EXERCISE INSTRUCTIONS:
Quote the entries in full, character for character, without their images.

Dataset excerpts

((

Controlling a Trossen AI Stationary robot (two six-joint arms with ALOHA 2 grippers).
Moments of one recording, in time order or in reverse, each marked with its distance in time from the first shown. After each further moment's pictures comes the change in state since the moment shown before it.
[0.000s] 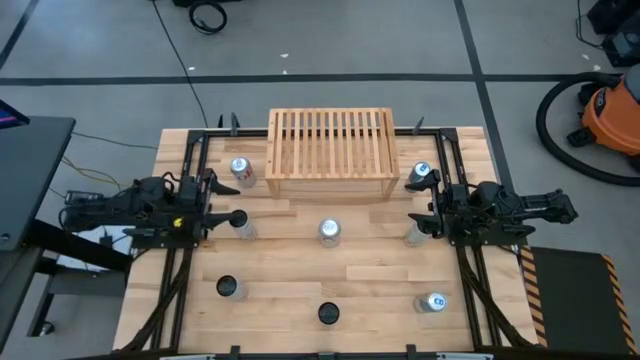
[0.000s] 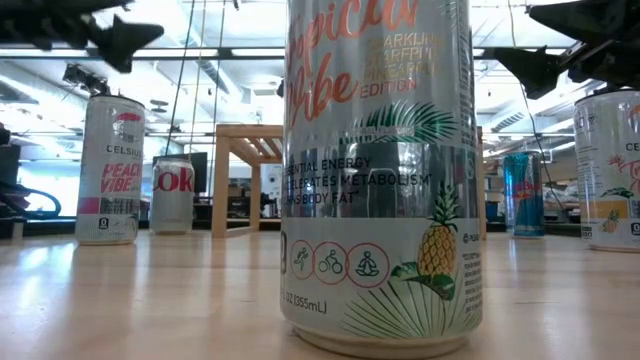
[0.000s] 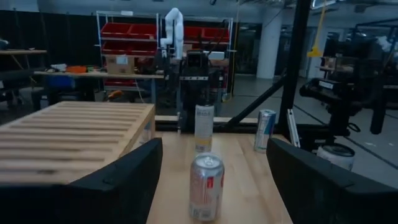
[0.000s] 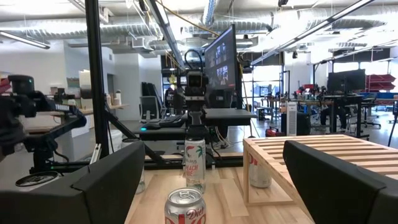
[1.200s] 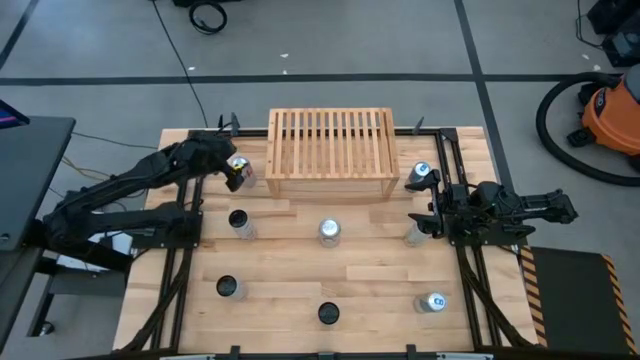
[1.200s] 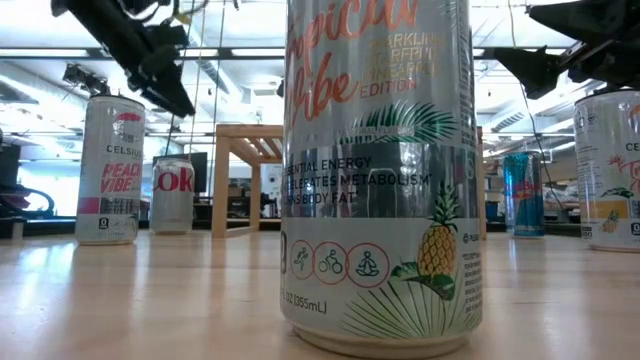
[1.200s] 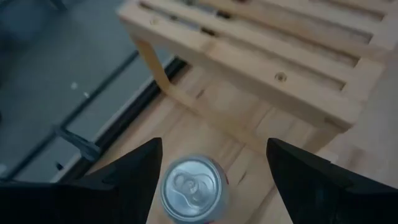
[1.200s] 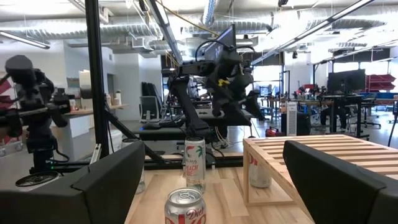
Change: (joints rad) left arm 0.538 0.688 0.453 -0.553 -0.212 0.079; right arm 0.000 0.000 0.000 0.000 0.000 0.000
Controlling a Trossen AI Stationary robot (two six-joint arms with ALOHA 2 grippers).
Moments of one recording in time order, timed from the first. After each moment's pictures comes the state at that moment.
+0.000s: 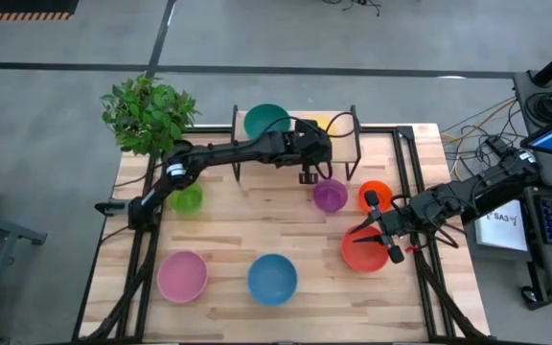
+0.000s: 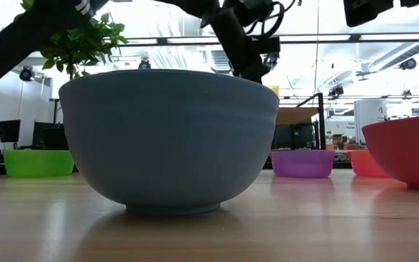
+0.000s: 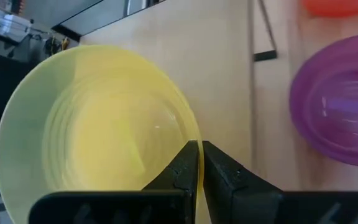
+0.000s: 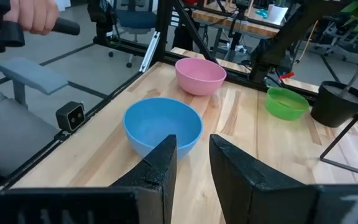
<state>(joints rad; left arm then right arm) 0.20 2.26 2.21 -0.78 -0.38 0.45 0.41 0.69 0.53 -0.08 0.07 -0.12</state>
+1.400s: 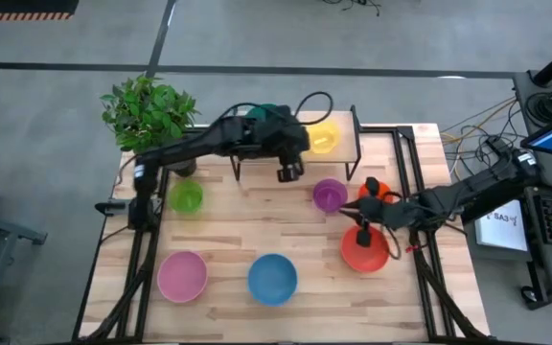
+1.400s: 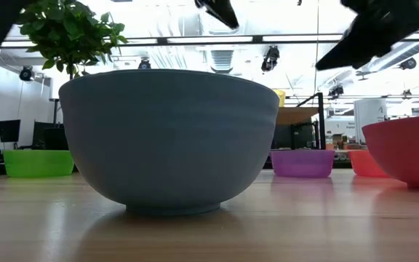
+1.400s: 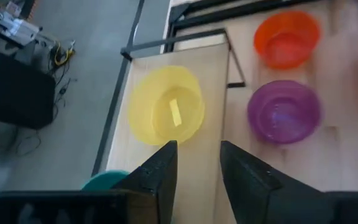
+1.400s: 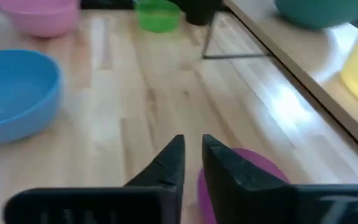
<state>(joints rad) 0.11 1.95 2.25 -1.06 -0.37 0.27 0.34 0.88 0.54 -0.20 0.55 0.20</state>
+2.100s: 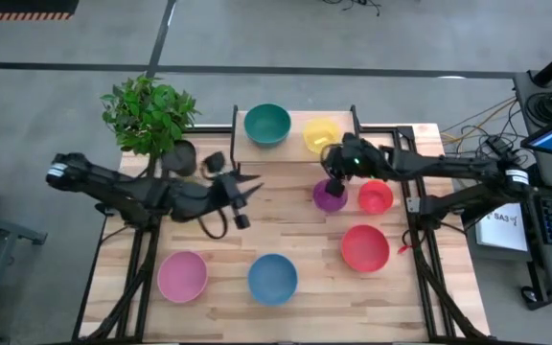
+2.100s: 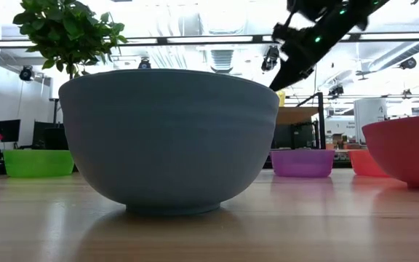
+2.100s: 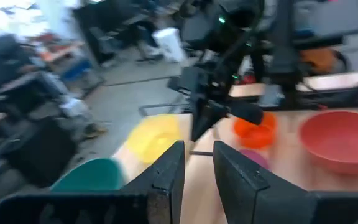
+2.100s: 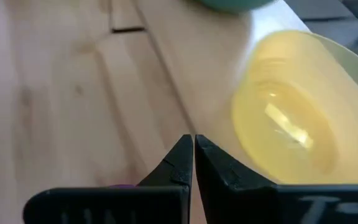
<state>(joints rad) -0.29 1.23 1.10 -0.11 -0.79 0.15 -0.28 1.23 0.88 -0.30 0.18 -0.12</state>
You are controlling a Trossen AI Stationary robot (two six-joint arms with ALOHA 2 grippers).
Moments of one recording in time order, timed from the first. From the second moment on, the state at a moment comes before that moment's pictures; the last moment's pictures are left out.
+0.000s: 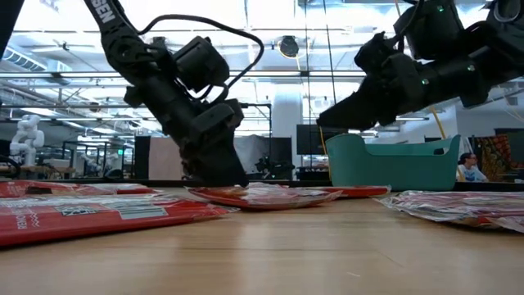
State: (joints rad) left arm 0.09 1.81 0.78 0.17 0.11 -0.34; right arm 0.06 1.45 0.30 0.88 0.10 0.07
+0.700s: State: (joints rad) left arm 0.15 1.60 0.78 0.08 0.13 -0.10; right arm 0.09 1.47 0.35 0.87 0.28 0.36
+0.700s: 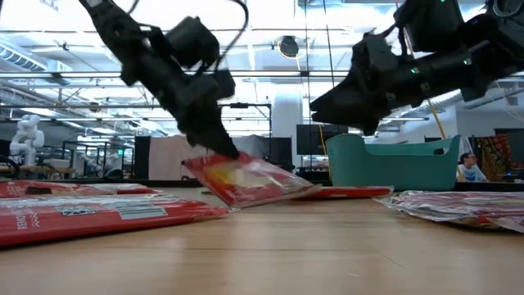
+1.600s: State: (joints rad) left arm 0.13 1.35 0.78 0.01 -0.05 0.05; right arm -0.04 1.62 0.54 0.72 0.10 0.30
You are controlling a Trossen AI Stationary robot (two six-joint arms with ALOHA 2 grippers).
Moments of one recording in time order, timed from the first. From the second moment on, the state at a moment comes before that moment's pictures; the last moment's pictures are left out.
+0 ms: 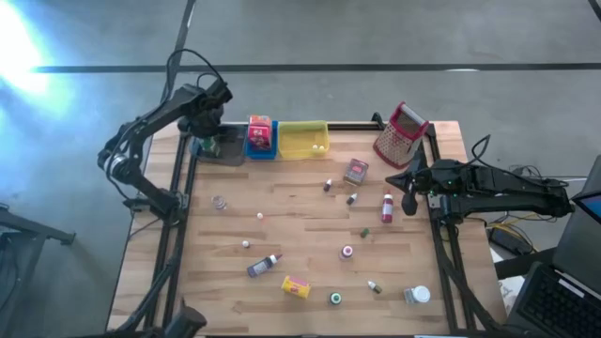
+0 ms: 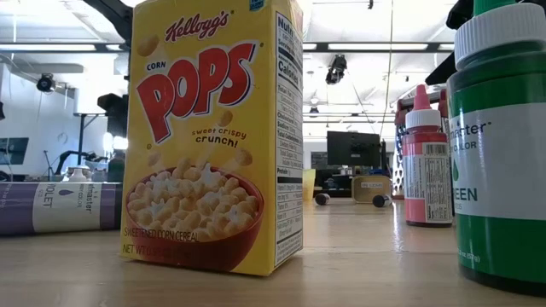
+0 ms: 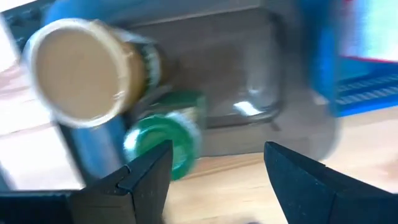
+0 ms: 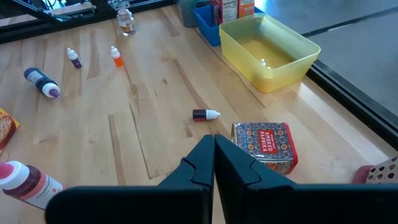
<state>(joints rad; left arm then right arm) 0.98 1.49 1.27 -1.20 -0.08 -0.34 -0.09 0.45 0.54 -0.59 0.21 0.23</state>
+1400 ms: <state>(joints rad) 0.89 1.49 1.14 -1.06 -0.24 -0.39 -0.09 0.45 0.54 -0.59 0.21 0.23</state>
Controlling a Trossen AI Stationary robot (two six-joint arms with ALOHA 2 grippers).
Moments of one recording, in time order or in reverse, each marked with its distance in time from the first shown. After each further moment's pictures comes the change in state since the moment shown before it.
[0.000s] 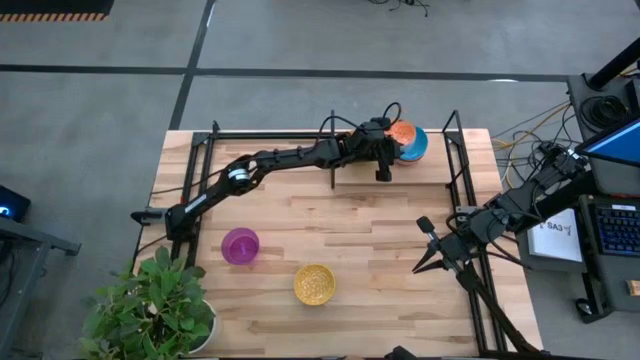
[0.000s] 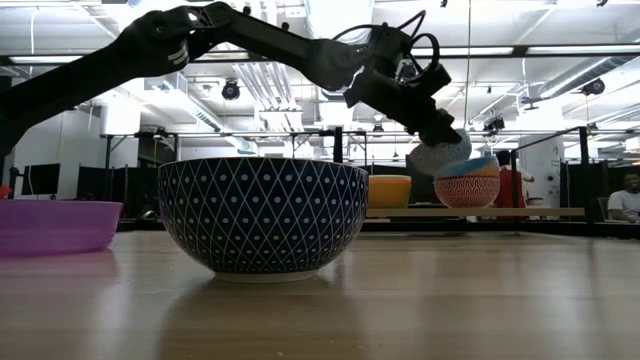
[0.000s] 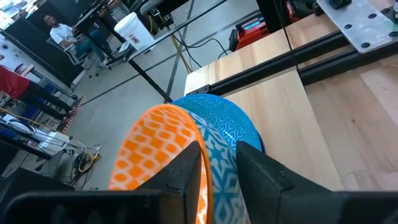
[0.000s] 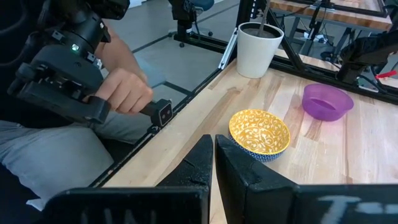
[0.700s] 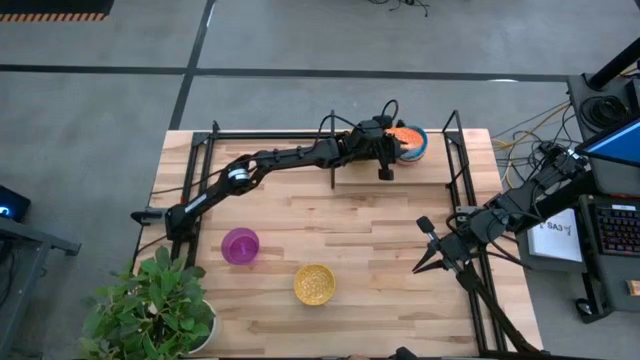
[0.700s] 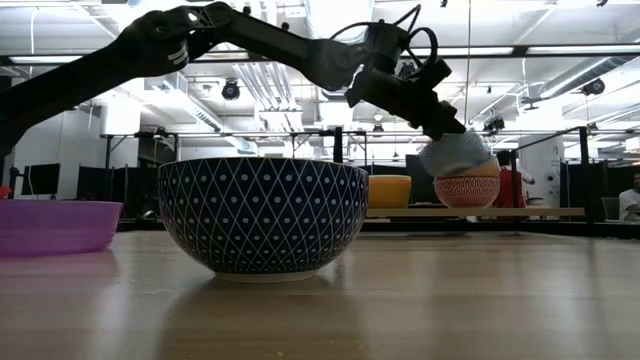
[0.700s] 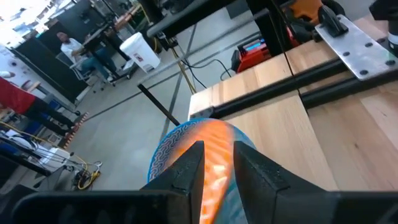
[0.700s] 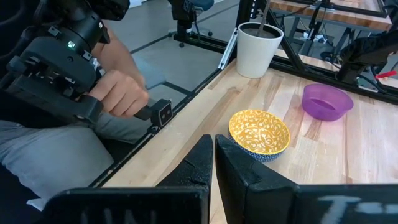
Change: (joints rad) left arm 0.001 0.000 -0.002 0.071 0.043 -0.005; right arm 0.000 0.000 0.000 0.000 0.001 -0.001
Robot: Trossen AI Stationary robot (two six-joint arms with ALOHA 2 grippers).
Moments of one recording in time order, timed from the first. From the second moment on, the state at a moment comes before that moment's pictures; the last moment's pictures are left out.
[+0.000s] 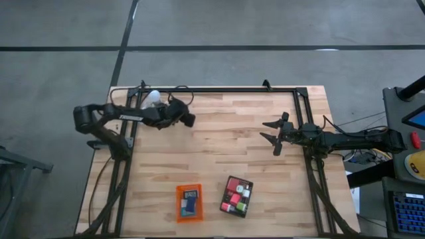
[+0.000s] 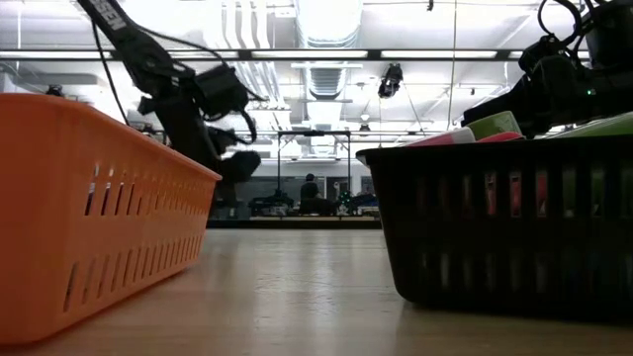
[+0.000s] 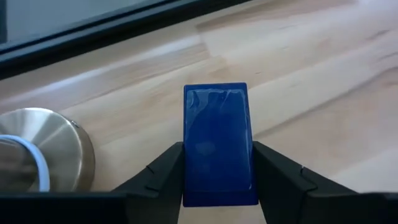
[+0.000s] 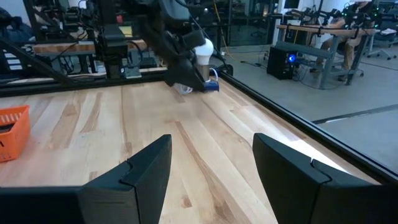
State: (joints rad) left arm 0.42 1.56 0.70 -0.12 -0.48 -0.59; right arm -0.11 0.51 0.01 0.42 0.21 0.05
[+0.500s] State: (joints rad) left arm 0.08 1.36 0.70 -0.17 -0.57 -0.61; right arm -0.11 0.51 0.01 0.42 0.21 0.05
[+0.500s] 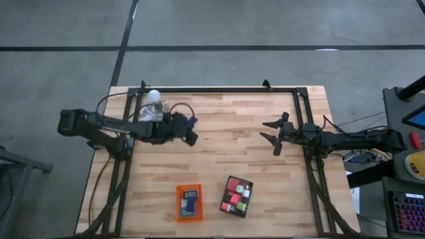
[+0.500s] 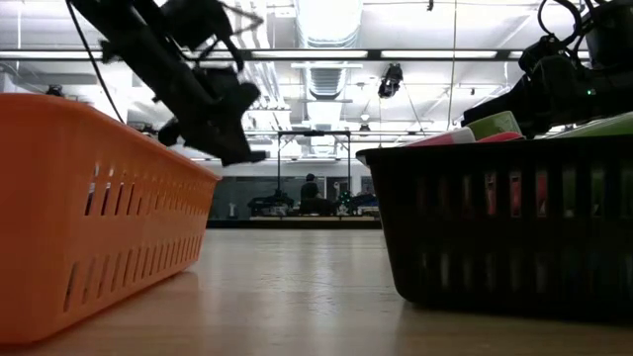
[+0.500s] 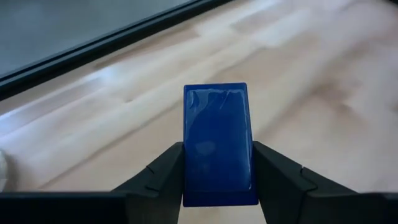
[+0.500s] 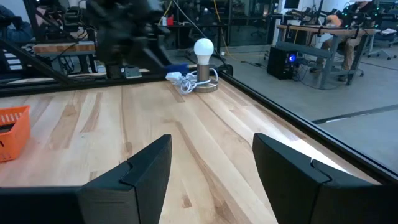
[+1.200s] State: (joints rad) left arm -0.40 1.33 0.70 -0.13 -0.64 -0.74; right arm -0.11 0.51 0.01 0.42 0.21 0.05
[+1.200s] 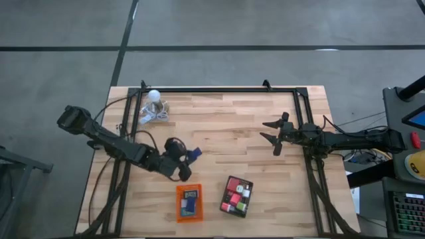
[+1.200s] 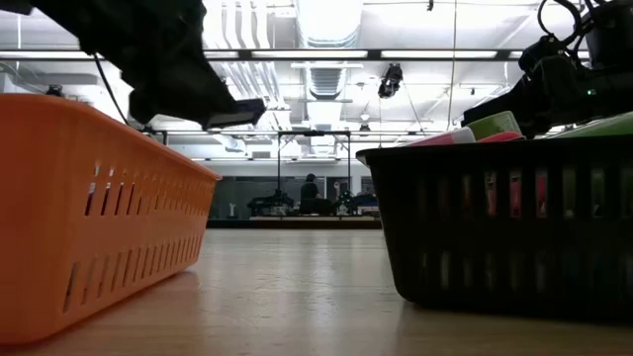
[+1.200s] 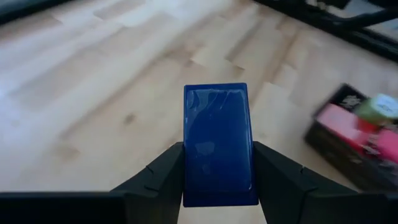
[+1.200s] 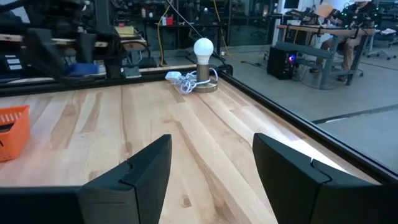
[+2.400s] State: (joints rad) left arm -0.83 1.65 0.70 0.26 -0.60 -0.97; right arm -0.11 0.51 0.01 0.42 0.21 0.05
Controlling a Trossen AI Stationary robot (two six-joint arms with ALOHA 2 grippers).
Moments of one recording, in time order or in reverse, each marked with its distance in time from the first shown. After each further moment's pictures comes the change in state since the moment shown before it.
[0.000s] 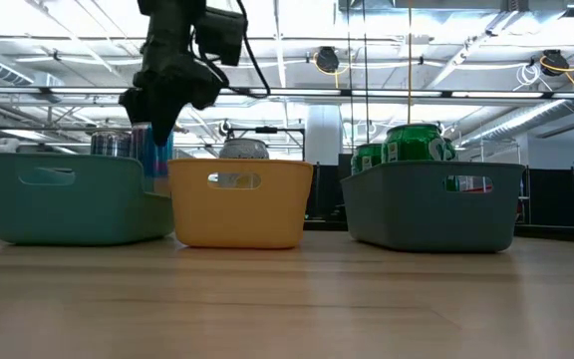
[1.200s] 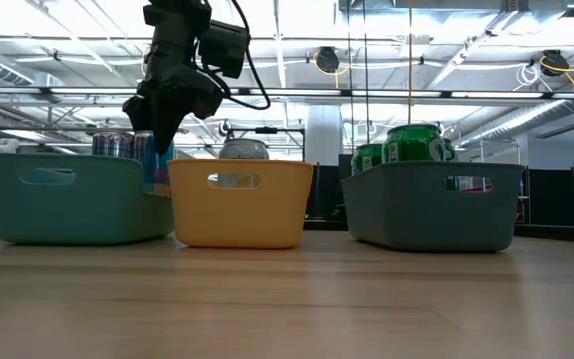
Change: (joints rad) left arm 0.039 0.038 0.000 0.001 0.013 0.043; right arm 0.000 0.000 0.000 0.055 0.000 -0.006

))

OUTPUT FOR THIS TASK:
Controlling a Trossen AI Stationary robot (two six-joint arms with ALOHA 2 grippers).
Moments of one recording, in time order or in reverse, each marked with its distance in time from the first shown. After each further moment's pictures comes the change in state since the moment shown before it.
[0.000s] 
[0.000s] 
[0.000s] 
[0.000s] 
[1.200s] 
[1.200s] 
[1.200s] 
[1.200s] 
Change: (joints rad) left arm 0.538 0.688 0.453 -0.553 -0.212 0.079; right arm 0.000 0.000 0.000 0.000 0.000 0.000
Controlling a Trossen AI Stationary robot (two six-joint arms with ALOHA 2 grippers).
Moments of one recording in time order, timed from the first. After each moment's pictures comes the state at that moment.
+0.000s: 
+0.000s: 
+0.000s: 
+0.000s: 
<state>(joints rad; left arm then right arm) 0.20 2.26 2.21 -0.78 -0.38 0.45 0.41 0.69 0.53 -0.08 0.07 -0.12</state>
+1.400s: 
+1.400s: 
+1.400s: 
+1.400s: 
<state>(joints rad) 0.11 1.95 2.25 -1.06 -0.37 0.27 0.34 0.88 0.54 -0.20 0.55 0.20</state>
+2.100s: 
+2.100s: 
+2.100s: 
+2.100s: 
<state>(joints rad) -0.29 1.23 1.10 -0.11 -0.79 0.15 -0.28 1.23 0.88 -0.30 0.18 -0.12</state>
You are controlling a Trossen AI Stationary robot (two six-joint arms with ALOHA 2 grippers).
Moments of one recording in time order, timed from the first. From the second moment on, the state at a moment comes before that moment's pictures; the last moment's pictures are left out.
+0.000s: 
State: (joints rad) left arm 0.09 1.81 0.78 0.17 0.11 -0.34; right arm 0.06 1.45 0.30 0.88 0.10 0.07
+0.700s: State: (joints rad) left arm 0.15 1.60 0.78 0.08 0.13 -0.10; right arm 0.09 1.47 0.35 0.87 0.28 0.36
+0.700s: 
+1.600s: State: (joints rad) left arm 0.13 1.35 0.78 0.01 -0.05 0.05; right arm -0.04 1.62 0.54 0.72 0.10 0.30
You are controlling a Trossen AI Stationary robot (two six-joint arms with ALOHA 2 grippers).
Moments of one recording in time order, timed from the first. From the second moment on, the state at a moment comes before that moment's pictures; the last moment's pictures are left out.
+0 ms: 
+0 ms: 
+0 ms: 
+0 ms: 
<state>(joints rad; left arm then right arm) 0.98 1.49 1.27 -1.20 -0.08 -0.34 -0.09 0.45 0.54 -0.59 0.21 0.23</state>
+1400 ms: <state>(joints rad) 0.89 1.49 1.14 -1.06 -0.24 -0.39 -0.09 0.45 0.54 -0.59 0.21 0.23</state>
Controlling a Trossen AI Stationary robot (two six-joint arms with ALOHA 2 grippers).
Moments of one recording, in time order or in reverse, each marked with its distance in time from the first shown. After each further moment's pictures comes the change in state since the moment shown before it.
[0.000s] 
[0.000s] 
[0.000s] 
[0.000s] 
[0.700s] 
[0.700s] 
[0.700s] 
[0.700s] 
Change: (joints rad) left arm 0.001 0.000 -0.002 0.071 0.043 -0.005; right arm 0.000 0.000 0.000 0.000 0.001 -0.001
Robot: Trossen AI Stationary robot (two six-joint arms with ALOHA 2 grippers).
Moments of one recording in time order, timed from the first. From the second moment on, the state at a moment comes before that moment's pictures; the last moment's pictures are left out.
[+0.000s] 
[+0.000s] 
[+0.000s] 
[+0.000s] 
State: (joints rad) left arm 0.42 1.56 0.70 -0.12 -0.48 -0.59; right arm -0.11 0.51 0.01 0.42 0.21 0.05
[+0.500s] State: (joints rad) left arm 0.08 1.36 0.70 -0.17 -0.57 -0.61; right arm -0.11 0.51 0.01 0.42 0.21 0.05
[+0.500s] 
[+0.500s] 
[+0.500s] 
[+0.500s] 
[+1.200s] State: (joints rad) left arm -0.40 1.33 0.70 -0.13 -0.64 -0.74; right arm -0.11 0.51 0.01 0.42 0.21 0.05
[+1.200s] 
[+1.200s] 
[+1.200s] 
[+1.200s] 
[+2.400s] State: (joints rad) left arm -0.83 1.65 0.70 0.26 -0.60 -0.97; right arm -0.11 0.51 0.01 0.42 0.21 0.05
Controlling a Trossen AI Stationary robot (two six-joint arms with ALOHA 2 grippers).
Moments of one recording, in time order or in reverse, each marked with its distance in time from the first shown. After each further moment's pictures comes the change in state since the moment shown before it.
[0.000s] 
[1.200s] 
Change: (joints rad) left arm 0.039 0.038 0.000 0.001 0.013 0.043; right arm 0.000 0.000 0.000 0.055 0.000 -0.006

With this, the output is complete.